Tomé un respiro profundo, y solté:
—Vamos a besarnos.
Su ceja se arqueó.
—¿Qué?
—Lo querías antes —dije apresuradamente, con las mejillas ardiendo—.
Así que podemos.
Si eso es lo que quieres.
Kiel se sentó, frotándose la cara con una mano y gimiendo de nuevo, pero no de la manera que lo había hecho antes.
Este sonaba dolorido.
—Lo has entendido todo mal.
Me tensé.
—Pensé que…
—No quiero solo besarte, Josie —dijo firmemente—.
Quiero reclamarte.
Como mía.
Mis ojos se abrieron de par en par.
—No quiero solo tu cuerpo —dijo, poniéndose de pie ahora—.

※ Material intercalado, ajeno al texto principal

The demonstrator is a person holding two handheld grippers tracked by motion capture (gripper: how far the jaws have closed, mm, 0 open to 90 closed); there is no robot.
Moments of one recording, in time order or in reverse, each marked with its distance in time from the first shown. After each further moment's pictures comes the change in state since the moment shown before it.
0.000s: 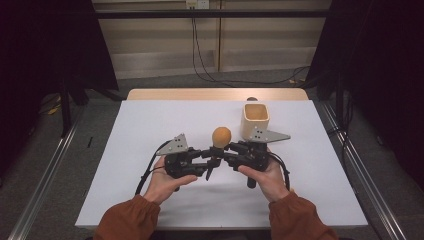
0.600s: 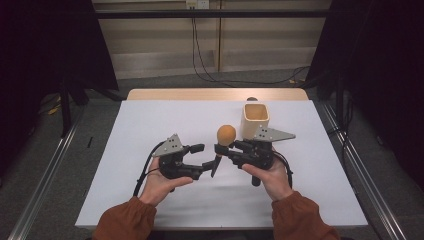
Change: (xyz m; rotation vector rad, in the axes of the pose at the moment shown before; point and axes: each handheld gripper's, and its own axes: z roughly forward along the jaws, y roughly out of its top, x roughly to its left) left arm 0.003 -0.005 -0.014 -0.005 0.127 -0.016; right arm -0.004 0.004 -0.009 0.002 -0.042 -0.031
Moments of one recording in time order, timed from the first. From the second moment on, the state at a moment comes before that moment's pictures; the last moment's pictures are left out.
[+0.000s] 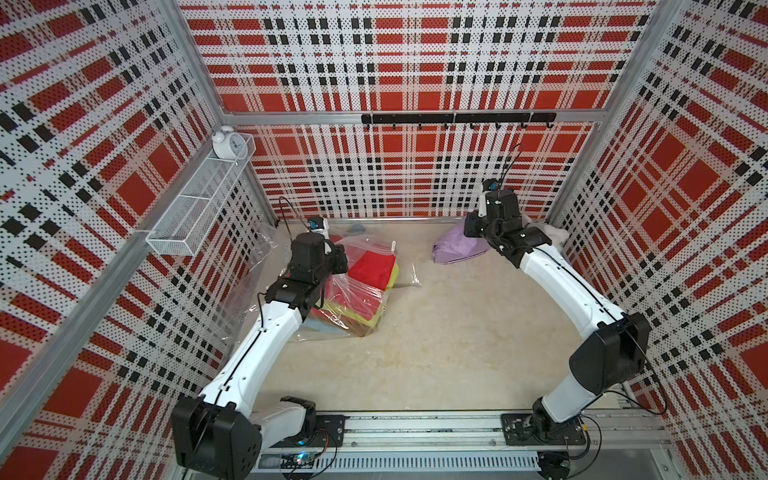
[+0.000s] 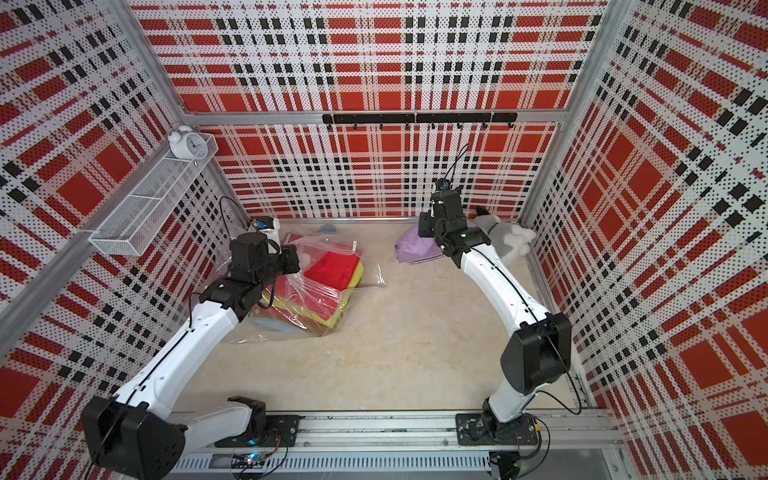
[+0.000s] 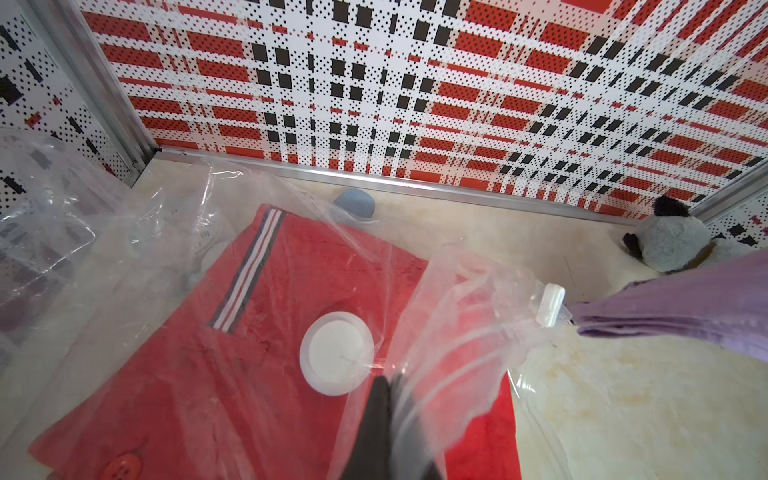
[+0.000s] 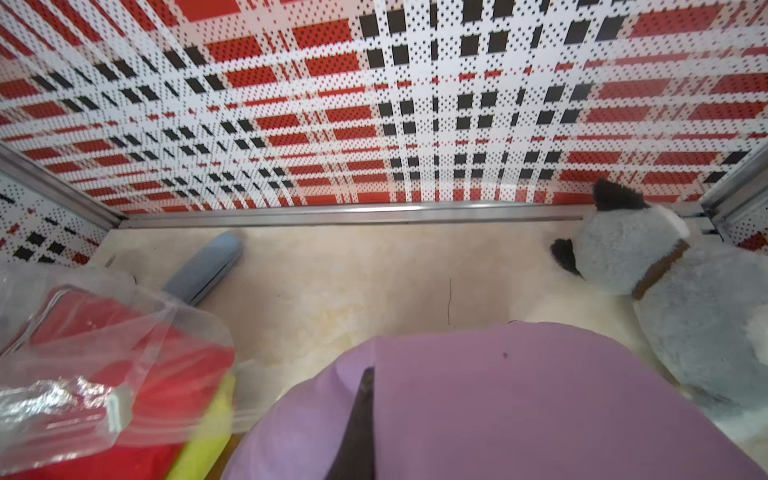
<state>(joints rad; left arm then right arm) -0.22 1.19 1.06 -0.33 -0.09 -0.28 0.36 1.67 1.62 -0.41 0.16 0.27</state>
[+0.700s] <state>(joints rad) -0.20 1.18 1.05 -0.33 -0.07 -0.27 0.37 1.51 0.89 -0.05 0.17 0.68</state>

No eres una herramienta sexual.
No eres una distracción.
Eres tú.
Y si algo va a pasar entre nosotros —cualquier cosa— debe sentirse real.
No algo que hacemos para llenar el silencio o para huir de nuestros pensamientos.
No sabía qué decir.
La sinceridad en su voz.
El dolor silencioso.
Hizo que mi garganta se tensara de nuevo.
Luego sonrió un poco, acercándose.
—Además, si hablamos de besarnos…
besas como un gato.
Me atraganté con una risa.
—¿Qué?
—Pequeños lametones y mordiscos —bromeó, con voz profunda y juguetona ahora—.
Es bastante adorable.
Pero tienes garras, Josie.
Úsalas la próxima vez.
Me reí tan fuerte que tuve que cubrirme la boca con las manos.
Kiel sonrió más ampliamente al oír el sonido, sus ojos arrugándose de esa manera que hacía que algo revoloteara dentro de mí.
Lentamente, se inclinó y me dio un suave beso en la parte superior de la cabeza.
Una calidez floreció en mi pecho.
Lo miré, con voz suave.
—Ven a la cama.
Él parpadeó.
—¿Qué?
Tiré de su brazo.
—No quiero dormir sola.
Por un momento, dudó.
Luego, con un suspiro bajo, cedió.
Ambos caminamos de regreso a la cama, y me deslicé bajo las sábanas primero.
Él me siguió, acostándose en el extremo más alejado pero lo suficientemente cerca como para sentir el calor de su cuerpo.
Me giré de lado para mirarlo.
—¿Kiel?
—susurré en la oscuridad.
—¿Hmm?
—¿Por qué te importa tanto?
—mi voz era tranquila, insegura.
Él extendió la mano a través del espacio entre nosotros, apartando un mechón de pelo de mi cara.
—Porque eres mía.
Y porque…
alguien tiene que hacerlo.
Su respuesta hizo que mi corazón doliera.
En el silencio que siguió, busqué su mano y entrelacé mis dedos con los suyos.
No dijimos nada más esa noche.
Simplemente nos quedamos así, con los dedos entrelazados, envueltos en la tranquila seguridad de la comprensión compartida.
Y por primera vez en mucho tiempo, sentí que tal vez —solo tal vez— ya no tenía que huir más.